__Aim of the task__:
Your task is to work out how many lines in the data that follows hold "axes" and to state that number alone.

----

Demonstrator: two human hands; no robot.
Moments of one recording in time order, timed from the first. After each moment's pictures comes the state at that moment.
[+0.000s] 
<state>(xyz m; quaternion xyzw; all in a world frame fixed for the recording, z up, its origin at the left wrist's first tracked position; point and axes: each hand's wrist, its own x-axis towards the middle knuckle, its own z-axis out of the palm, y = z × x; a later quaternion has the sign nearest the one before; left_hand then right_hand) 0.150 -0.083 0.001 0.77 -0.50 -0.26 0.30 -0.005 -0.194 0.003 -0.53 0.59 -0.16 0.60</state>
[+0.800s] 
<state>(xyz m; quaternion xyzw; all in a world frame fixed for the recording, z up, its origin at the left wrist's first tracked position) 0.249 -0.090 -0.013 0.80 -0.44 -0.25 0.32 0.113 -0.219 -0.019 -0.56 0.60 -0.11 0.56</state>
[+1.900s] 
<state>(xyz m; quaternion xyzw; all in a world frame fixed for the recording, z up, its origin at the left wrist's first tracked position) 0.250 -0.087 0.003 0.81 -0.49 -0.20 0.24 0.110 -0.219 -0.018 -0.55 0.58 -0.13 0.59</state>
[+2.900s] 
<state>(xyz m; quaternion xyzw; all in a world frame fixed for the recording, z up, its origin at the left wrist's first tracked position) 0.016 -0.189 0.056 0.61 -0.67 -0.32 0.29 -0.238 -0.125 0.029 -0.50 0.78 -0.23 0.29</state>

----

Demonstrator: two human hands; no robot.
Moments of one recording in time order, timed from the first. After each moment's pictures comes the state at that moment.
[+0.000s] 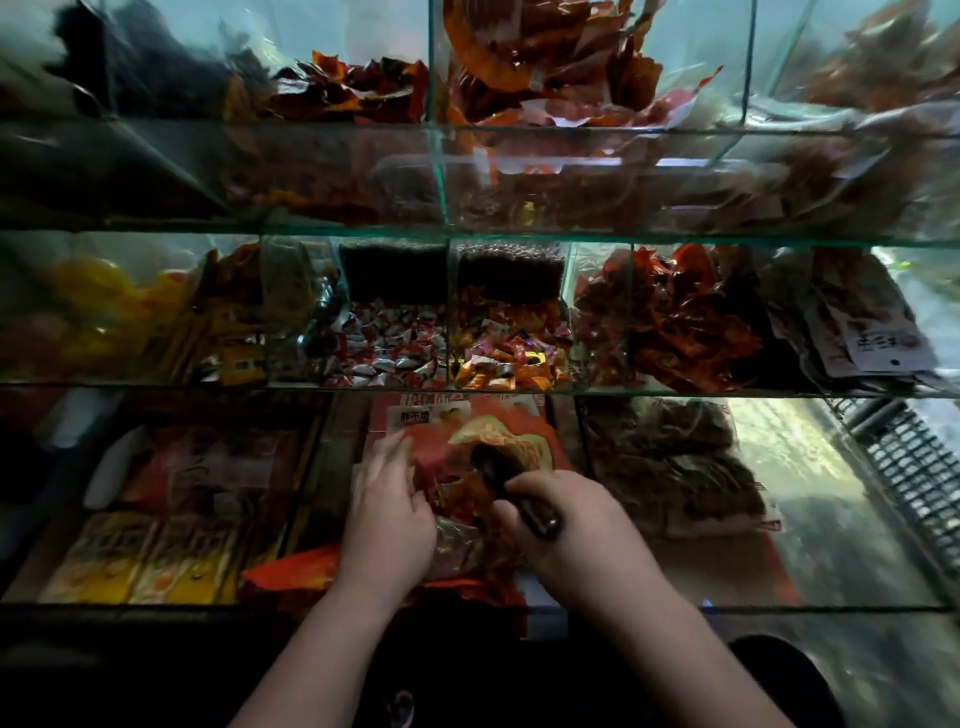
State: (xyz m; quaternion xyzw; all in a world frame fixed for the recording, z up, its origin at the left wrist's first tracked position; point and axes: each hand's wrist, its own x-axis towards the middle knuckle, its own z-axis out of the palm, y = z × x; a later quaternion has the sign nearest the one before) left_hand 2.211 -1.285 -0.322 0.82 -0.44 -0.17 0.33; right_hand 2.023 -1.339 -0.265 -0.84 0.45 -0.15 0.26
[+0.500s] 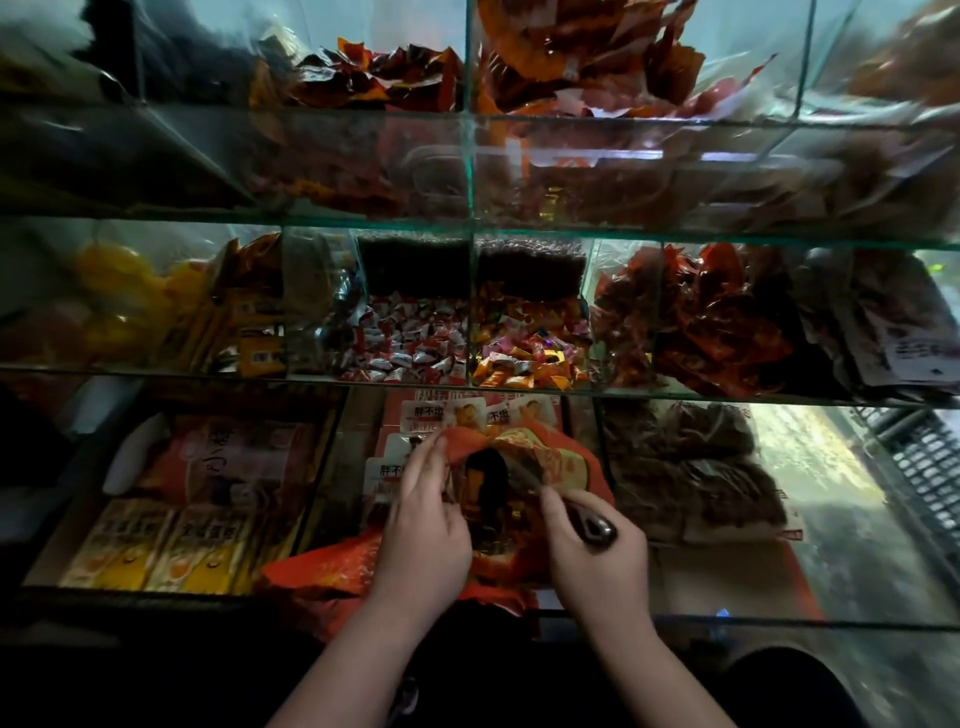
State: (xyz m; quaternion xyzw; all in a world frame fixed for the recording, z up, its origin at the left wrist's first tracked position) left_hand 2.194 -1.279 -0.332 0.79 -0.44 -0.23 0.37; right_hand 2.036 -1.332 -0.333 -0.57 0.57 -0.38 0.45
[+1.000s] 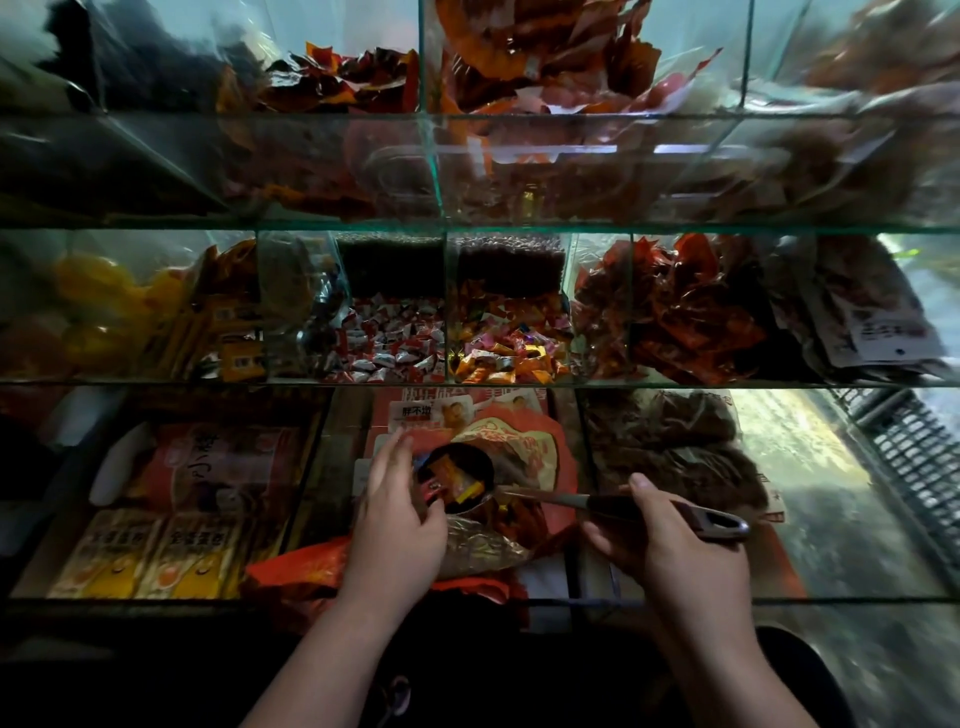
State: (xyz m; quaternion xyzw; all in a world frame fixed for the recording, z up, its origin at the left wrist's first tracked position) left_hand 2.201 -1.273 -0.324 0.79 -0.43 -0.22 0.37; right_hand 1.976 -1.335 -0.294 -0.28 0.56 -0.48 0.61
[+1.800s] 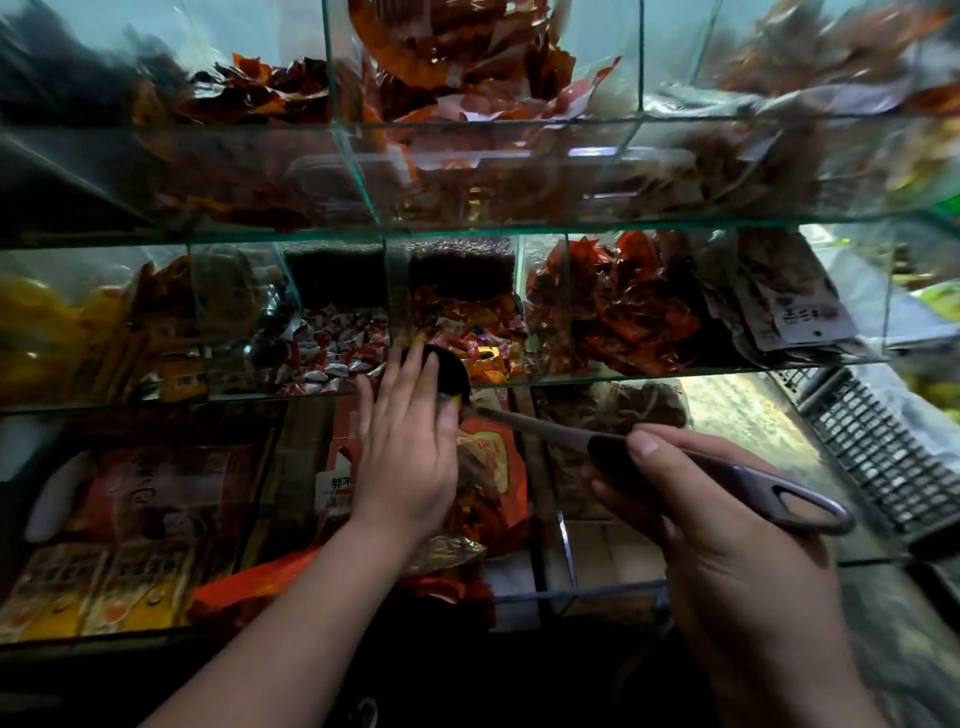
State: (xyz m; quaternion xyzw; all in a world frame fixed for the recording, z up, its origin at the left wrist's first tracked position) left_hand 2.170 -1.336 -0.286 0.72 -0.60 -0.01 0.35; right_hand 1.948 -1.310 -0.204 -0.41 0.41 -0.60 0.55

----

__Completed exercise__:
2